Y asi, volvimos al botecito, volvimos Kuching y otro dia paso. Un sabado agotador, de tal manera que despues de cenar un Nasi Ayam (riquisiiiiimo) nos fuimos a dormir a lo que nos parecio las 2 de la mañana y resulto ser las 9 de la noche.
Pero al dia siguiente nos teniamos que levantar temprano para nuestro ultimo dia en Borneo y prospecto de ver a los monos mas primos nuestros: Los Orang-Utanes! Pero eso, se los cuento la proxima…
Les dejo las consabidas fotos, y recuerden que si les hacen click pueden ver los comentarios

Abril 20, 2006

La isla de los monos – Primera Parte

Archivado en: CronicaS — congapur @ 4:28 pm

El jueves 13 por la noche nos fuimos corriendo de la oficina, porque teniamos que estar a las 8 del aeropuerto de Johor Bharu para irnos a Kuching. Por que corriendo? se preguntaran. Porque Johor Bharu (o JB) queda en Malaysia, y habia que cruzar la frontera, hacer migraciones y de ahi, ir asta el aeropuerto, y encima, en vispera de feriado. Asi que si bien teniamos 2 horas, en realidad no era tanto tiempo. Llegar hasta el aeropuerto nos tomo un tren, 2 colectivos y un taxi, y una vez en el taxi, elchofer puso el aire acondicionado en modo Artico (al punto tal que cada tanto tenia que apagarlo porque se le empañaban los vidrios), con lo que incube una especie de angina que todavia me molesta.
El viaje no tuvo mayores inconvenientes y llegamos al hotel a eso de las once la noche, para irnos a dormir inmediatamente ya que al otro dia empezabamos bien temprano.
Cuando nos levantamos y nos preparabamos para irnos, nos dimos cuenta que nos habiamos olvidado en Singapur el cuaderno donde Odra habia anotado todas las indicaciones de que colectivos tomar y en donde para llegar a cada parque nacional, asi que tuvimos que preguntar. Como ese dia ibamos a ir al parque que quedaba mas lejos, Gading (unos 100 km), preguntamos y nos dijeron “Se tienen que tomar la linea verde hasta Bau y de ahi se toman otro colectivo que los deja en el parque”. Fenomeno!, pensamos, e hicimos exactamente eso: Nos tomamos, a las 8 de la mañana, el micro que iba hasta Bau. Llegamos alli (Es un pueblo de aproximadamente 4 x 2 cuadras y una estacion de colectivos) a las 9, despues de un viaje horrible de incomodo (los micros son los que usaba Pedro Picapiedras) para mi que trataba de dormir, no tanto para Odra que disfruto el paisaje, y nos dijeron que el micro a Gading salia recien a las 11. 2 horas en Bau, donde no habia absolutamente nada para hacer mas que esperar el micro y la gente nos miraba de la forma en que solo puede mirarse a los primeros Occidentales en la zona desde Magallanes.

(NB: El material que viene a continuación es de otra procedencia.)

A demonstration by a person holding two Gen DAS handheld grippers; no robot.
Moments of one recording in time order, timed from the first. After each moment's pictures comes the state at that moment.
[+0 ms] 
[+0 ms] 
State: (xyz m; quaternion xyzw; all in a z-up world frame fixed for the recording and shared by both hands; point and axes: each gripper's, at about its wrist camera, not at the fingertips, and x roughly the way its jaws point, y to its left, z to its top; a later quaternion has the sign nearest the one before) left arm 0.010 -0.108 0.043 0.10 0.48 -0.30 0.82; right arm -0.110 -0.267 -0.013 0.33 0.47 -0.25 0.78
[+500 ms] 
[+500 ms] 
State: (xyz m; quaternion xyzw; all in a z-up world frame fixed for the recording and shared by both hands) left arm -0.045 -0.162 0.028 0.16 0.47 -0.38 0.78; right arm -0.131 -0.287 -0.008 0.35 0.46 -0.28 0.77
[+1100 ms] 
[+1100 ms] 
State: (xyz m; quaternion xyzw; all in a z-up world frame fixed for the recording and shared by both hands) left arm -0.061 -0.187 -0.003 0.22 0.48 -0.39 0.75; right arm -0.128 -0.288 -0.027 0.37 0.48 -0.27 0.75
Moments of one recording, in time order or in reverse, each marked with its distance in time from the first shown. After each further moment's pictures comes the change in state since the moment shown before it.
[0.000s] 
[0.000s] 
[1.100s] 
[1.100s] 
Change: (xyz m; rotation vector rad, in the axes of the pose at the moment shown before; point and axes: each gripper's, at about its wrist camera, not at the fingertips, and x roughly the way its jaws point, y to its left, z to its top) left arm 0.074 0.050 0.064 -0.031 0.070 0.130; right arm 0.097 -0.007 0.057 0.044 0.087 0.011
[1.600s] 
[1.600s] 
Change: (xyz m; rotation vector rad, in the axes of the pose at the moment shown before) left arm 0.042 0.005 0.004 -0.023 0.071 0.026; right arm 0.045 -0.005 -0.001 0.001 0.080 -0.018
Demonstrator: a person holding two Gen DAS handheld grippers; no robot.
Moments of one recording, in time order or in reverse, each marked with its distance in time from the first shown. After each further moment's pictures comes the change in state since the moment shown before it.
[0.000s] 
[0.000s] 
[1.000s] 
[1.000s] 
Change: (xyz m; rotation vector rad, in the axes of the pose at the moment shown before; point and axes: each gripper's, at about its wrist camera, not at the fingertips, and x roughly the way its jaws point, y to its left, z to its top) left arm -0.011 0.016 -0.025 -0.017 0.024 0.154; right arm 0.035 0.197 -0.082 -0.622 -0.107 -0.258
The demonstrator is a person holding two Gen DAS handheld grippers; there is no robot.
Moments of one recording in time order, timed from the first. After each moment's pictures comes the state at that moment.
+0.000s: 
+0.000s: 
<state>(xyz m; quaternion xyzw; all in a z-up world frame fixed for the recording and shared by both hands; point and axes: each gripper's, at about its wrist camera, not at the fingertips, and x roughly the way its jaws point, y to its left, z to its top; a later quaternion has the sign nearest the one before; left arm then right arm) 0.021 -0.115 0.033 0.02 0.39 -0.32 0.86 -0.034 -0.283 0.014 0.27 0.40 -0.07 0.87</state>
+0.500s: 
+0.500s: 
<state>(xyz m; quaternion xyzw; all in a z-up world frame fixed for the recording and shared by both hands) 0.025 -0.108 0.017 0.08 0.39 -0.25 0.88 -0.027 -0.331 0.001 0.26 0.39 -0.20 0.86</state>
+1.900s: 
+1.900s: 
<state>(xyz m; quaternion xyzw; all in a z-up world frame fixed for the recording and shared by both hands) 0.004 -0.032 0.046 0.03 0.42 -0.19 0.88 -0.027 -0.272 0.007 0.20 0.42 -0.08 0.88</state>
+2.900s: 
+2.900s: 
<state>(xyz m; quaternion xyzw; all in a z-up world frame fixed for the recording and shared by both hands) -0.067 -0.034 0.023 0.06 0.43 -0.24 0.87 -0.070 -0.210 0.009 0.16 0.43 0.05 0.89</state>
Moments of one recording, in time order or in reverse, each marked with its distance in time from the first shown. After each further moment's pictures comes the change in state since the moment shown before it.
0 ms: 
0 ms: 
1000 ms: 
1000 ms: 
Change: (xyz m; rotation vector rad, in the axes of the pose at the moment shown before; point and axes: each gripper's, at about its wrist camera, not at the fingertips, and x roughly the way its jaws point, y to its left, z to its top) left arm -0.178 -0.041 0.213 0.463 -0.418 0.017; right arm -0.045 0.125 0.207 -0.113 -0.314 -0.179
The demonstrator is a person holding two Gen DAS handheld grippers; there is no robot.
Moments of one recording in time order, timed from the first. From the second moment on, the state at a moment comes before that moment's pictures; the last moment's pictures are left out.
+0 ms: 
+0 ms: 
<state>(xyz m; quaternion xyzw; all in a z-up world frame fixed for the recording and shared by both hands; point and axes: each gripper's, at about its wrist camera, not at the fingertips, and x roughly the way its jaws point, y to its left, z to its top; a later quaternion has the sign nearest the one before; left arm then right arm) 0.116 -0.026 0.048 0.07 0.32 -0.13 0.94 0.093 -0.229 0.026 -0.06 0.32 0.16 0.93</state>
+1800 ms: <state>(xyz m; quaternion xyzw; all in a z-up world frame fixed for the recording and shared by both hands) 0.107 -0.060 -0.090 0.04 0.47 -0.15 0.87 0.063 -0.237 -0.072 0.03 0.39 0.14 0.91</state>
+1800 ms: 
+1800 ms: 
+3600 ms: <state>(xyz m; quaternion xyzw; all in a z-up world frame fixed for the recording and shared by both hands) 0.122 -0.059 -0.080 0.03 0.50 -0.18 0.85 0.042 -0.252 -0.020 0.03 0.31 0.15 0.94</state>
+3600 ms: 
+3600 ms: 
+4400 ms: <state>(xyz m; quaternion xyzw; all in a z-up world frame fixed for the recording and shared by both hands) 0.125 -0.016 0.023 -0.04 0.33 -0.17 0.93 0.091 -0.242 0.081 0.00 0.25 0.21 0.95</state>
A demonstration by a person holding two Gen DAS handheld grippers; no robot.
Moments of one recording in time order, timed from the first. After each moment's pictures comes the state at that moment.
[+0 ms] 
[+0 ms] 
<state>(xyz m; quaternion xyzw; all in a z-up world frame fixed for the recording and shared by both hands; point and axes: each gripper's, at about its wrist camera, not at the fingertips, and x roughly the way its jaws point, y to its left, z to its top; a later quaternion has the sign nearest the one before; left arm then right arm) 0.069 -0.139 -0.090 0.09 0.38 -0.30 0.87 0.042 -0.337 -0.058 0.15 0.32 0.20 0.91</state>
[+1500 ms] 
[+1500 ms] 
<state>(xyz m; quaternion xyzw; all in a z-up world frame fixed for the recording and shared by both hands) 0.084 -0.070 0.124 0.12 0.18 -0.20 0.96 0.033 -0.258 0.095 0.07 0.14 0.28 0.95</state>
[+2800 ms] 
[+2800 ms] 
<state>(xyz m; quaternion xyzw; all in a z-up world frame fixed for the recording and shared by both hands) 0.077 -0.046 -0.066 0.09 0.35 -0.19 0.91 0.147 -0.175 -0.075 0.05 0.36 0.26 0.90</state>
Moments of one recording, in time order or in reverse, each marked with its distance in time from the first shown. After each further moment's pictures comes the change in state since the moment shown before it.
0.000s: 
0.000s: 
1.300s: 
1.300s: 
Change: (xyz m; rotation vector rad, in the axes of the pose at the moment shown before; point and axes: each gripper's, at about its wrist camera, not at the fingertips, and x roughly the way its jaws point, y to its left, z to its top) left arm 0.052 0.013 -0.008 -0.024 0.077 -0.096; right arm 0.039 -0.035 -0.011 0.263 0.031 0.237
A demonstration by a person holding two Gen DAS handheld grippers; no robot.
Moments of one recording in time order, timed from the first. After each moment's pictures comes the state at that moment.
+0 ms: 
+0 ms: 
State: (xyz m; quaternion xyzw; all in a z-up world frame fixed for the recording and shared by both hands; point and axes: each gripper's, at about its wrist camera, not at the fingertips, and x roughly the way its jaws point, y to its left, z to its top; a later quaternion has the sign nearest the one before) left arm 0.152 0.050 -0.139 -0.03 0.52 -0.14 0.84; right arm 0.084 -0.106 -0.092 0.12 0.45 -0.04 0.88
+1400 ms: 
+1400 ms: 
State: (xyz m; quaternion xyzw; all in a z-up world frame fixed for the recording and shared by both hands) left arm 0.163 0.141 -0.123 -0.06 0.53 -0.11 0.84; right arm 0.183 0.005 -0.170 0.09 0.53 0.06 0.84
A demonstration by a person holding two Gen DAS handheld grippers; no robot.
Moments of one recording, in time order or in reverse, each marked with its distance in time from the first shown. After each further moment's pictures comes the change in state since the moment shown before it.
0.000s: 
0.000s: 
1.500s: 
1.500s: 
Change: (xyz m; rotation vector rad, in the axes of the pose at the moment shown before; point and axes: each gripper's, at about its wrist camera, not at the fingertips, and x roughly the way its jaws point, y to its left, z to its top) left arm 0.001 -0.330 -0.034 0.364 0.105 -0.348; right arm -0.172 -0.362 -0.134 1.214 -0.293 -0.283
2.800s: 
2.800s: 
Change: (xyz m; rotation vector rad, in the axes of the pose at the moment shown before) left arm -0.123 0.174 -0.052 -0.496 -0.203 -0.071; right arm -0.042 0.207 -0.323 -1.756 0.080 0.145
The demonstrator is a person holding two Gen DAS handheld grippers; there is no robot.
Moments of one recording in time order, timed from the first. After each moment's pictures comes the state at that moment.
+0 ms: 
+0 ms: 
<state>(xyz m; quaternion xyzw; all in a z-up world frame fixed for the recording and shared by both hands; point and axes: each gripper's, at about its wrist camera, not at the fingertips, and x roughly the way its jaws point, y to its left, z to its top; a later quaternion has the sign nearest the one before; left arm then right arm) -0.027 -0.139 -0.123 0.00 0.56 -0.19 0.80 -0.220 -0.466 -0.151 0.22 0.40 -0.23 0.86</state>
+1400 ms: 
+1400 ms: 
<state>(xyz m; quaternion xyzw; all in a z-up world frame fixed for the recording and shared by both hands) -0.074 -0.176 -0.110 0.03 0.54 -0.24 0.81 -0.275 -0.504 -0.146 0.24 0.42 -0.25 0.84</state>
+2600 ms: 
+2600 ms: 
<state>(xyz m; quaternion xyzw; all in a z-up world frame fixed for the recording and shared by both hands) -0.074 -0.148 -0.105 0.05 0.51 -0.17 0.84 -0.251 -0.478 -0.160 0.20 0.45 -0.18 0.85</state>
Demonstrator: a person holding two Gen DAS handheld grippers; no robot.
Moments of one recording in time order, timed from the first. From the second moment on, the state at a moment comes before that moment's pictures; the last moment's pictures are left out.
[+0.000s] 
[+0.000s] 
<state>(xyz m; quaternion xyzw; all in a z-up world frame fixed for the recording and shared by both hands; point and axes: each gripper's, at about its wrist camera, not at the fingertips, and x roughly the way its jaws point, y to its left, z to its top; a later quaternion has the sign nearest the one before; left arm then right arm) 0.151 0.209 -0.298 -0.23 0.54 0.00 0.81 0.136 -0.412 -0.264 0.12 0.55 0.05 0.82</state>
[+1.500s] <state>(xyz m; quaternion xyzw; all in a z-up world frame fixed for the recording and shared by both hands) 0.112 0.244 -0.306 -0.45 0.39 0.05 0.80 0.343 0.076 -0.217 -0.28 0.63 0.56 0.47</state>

En vez de preocuparnos, nos sentamos en el “patio de comidas” del pueblo y nos pedimos un desayuno local: Bee Goreng para mi (una especie de sopa de fideos) y un Nasi Ayam para Odra (Nasi es arroz y Ayam es pollo en malayo . Hagan las matematicas), y asi pasaron las dos horitas y nos pudimos subir al micro, esta vez, el que usaba Pablo Picapiedras, ojo, que siempre fue mas cuidadoso de sus cosas. Llegados ya a Gading, finalmente, alrededor de las 12 y media, fuimos corriendo para el parque a preguntar donde podiamos encontrar la Rafflesia, si es que habia alguna florecida. Tuvimos suerte ya que nos dijeron que habia solo una en flor (si siguen el link de la rafflesia hay mas informacion, pero les cuento que la planta, que es basicamente la flor y nada mas, tarda 9 meses en florecer y solo vive 4 dias), pero que para encontrarla debiamos salir del sendero y meternos un poco por la jungla. Nos hicieron un mapa y todo, asi que partimos confiados, aunque no teniamos mucho tiempo ya que el ultimo micro de vuelta a Kuching partia a las 4 de la tarde.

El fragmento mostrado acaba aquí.